Stored items.
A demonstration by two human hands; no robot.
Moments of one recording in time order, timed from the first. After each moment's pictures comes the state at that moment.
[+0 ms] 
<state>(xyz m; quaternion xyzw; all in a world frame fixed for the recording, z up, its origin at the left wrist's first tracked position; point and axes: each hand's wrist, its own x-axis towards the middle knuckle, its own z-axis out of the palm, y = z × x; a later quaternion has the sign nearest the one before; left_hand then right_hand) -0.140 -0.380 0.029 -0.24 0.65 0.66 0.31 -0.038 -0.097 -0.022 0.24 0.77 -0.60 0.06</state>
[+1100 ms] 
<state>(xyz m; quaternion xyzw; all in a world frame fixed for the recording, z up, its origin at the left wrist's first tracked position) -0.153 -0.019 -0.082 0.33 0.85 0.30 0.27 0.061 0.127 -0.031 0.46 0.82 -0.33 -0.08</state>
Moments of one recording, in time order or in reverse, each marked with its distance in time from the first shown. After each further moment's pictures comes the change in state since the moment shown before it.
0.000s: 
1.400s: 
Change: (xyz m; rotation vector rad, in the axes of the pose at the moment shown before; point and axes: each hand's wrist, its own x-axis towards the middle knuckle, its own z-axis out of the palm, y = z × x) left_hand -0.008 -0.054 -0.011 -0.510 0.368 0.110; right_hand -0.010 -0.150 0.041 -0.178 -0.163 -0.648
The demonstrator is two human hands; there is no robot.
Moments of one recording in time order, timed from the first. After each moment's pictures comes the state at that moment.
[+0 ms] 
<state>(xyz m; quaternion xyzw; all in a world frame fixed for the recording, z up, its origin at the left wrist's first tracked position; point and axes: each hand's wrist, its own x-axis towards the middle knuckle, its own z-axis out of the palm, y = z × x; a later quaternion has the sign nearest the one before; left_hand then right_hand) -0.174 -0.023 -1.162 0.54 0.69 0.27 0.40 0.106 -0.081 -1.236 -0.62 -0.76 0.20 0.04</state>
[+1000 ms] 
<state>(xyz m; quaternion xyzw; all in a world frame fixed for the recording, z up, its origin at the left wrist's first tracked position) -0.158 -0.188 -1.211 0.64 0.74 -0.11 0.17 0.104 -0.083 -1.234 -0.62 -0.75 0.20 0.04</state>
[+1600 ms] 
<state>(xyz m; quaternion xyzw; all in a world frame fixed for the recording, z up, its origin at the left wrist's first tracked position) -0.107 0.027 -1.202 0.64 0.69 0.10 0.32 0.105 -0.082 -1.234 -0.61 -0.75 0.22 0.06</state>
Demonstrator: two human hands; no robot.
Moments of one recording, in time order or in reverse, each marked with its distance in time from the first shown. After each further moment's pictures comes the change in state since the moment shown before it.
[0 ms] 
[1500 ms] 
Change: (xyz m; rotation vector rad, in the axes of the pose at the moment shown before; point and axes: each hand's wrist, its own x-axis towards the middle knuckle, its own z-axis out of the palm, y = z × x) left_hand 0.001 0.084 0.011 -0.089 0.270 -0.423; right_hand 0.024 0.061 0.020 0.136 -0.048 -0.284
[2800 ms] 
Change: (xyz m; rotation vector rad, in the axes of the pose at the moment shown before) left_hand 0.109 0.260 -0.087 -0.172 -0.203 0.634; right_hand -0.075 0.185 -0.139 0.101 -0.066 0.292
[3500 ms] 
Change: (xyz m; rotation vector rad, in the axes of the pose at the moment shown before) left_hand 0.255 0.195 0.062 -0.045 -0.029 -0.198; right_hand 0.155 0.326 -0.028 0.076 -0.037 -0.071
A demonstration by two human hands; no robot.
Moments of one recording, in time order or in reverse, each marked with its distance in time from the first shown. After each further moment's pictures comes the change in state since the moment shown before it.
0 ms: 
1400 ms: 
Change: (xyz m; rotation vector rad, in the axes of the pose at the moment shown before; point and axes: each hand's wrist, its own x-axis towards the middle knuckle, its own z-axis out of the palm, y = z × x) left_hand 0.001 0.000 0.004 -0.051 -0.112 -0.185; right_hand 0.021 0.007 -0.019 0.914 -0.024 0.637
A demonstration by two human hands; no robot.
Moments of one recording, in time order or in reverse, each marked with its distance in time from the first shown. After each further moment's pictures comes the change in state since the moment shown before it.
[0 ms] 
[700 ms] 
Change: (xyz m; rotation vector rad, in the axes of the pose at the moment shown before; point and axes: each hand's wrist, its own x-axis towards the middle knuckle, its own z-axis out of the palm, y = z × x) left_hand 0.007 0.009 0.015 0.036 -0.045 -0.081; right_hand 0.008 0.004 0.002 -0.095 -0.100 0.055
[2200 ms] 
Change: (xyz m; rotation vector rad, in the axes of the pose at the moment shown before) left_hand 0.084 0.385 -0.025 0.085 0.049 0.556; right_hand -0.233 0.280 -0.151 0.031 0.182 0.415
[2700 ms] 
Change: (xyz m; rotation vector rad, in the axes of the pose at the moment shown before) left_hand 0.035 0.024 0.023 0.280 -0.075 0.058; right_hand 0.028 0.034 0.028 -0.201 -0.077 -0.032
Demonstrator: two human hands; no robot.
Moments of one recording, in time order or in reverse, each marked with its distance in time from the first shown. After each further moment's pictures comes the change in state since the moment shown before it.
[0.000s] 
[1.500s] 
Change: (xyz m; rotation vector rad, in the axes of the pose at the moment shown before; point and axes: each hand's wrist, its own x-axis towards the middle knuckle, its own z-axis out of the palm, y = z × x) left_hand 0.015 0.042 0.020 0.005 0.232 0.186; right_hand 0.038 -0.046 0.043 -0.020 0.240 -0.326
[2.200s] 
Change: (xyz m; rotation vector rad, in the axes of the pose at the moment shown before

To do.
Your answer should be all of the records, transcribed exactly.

Written response.
A demonstration by two human hands; no robot.
Moments of one recording in time order, timed from the first. After each moment's pictures comes the state at that moment.
[+0 ms] 
<state>(xyz m; quaternion xyzw; all in a world frame fixed for the recording, z up, its origin at the left wrist's first tracked position; point and axes: each hand's wrist, its own x-axis towards the middle knuckle, its own z-axis out of the palm, y = z × x; a later quaternion has the sign nearest the one before; left_hand then right_hand) -0.140 -0.380 0.029 -0.24 0.65 0.66 0.31 -0.038 -0.097 -0.022 0.24 0.77 -0.60 0.06</state>
[+1100 ms] 
<state>(xyz m; quaternion xyzw; all in a world frame fixed for the recording, z up, its origin at the left wrist's first tracked position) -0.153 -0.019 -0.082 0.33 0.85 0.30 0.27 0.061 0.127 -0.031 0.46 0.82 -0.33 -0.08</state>
Moments of one recording, in time order or in reverse, each marked with its distance in time from the first shown. After each further moment's pictures comes the change in state since the moment shown before it.
0.000s: 
1.400s: 
Change: (xyz m; rotation vector rad, in the axes of the pose at the moment shown before; point and axes: each hand's wrist, its own x-axis towards the middle knuckle, its own z-axis out of the palm, y = z × x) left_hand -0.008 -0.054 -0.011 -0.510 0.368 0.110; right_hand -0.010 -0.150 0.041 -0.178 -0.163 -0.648
The demonstrator is two human hands; there is no robot.
Moments of one recording in time order, timed from the first. After each moment's pictures comes the state at that moment.
[+0 ms] 
<state>(xyz m; quaternion xyzw; all in a world frame fixed for the recording, z up, its origin at the left wrist's first tracked position; point and axes: each hand's wrist, its own x-axis towards the middle knuckle, its own z-axis out of the palm, y = z × x; a later quaternion has the sign nearest the one before; left_hand then right_hand) -0.174 -0.023 -1.162 0.54 0.69 0.27 0.40 0.106 -0.081 -1.236 -0.62 -0.76 0.20 0.04</state>
[+1000 ms] 
<state>(xyz m; quaternion xyzw; all in a world frame fixed for the recording, z up, its origin at the left wrist's first tracked position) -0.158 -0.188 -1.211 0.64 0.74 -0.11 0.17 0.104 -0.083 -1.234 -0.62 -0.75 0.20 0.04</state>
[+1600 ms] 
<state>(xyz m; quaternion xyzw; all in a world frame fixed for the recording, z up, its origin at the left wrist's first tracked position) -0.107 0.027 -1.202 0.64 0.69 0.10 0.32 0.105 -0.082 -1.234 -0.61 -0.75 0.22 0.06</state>
Demonstrator: two human hands; no robot.
Moments of one recording, in time order or in reverse, each marked with its distance in time from the first shown. After each further moment's pictures comes the change in state since the moment shown before it.
[0 ms] 
[1500 ms] 
Change: (xyz m; rotation vector rad, in the axes of the pose at the moment shown before; point and axes: each hand's wrist, its own x-axis towards the middle knuckle, its own z-axis out of the palm, y = z × x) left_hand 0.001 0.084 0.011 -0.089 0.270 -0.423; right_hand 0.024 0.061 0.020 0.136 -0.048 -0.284
[2800 ms] 
Change: (xyz m; rotation vector rad, in the axes of the pose at the moment shown before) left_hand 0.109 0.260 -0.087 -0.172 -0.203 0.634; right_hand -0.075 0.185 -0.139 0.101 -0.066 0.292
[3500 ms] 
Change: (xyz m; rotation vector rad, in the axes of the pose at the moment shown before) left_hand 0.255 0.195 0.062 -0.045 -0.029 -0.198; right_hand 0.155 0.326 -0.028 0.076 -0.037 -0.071
A demonstration by two human hands; no robot.
Moments of one recording, in time order or in reverse, each marked with its distance in time from the first shown. After each further moment's pictures comes the change in state since the moment shown before it.
0 ms: 
1400 ms: 
Change: (xyz m; rotation vector rad, in the axes of the pose at the moment shown before; point and axes: each hand's wrist, its own x-axis towards the middle knuckle, its own z-axis out of the palm, y = z × x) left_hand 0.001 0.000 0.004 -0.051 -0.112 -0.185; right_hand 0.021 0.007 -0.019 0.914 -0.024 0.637
A demonstration by two human hands; no robot.
Moments of one recording, in time order or in reverse, each marked with its distance in time from the first shown. After each further moment's pictures comes the change in state since the moment shown before it.
[0 ms] 
[700 ms] 
Change: (xyz m; rotation vector rad, in the axes of the pose at the moment shown before; point and axes: each hand's wrist, its own x-axis towards the middle knuckle, its own z-axis out of the palm, y = z × x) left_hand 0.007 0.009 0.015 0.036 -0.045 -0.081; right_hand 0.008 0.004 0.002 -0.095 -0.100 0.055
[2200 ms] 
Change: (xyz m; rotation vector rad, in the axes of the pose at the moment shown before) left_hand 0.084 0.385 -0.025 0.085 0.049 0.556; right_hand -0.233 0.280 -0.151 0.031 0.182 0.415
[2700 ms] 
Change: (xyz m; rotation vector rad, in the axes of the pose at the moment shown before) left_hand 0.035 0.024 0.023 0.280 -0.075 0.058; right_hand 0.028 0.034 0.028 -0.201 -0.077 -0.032
Demonstrator: two human hands; no robot.
Moments of one recording, in time order or in reverse, each marked with its distance in time from the first shown. After each further moment's pictures comes the change in state since the moment shown before it.
[0.000s] 
[1.500s] 
Change: (xyz m; rotation vector rad, in the axes of the pose at the moment shown before; point and axes: each hand's wrist, its own x-axis towards the middle knuckle, its own z-axis out of the palm, y = z × x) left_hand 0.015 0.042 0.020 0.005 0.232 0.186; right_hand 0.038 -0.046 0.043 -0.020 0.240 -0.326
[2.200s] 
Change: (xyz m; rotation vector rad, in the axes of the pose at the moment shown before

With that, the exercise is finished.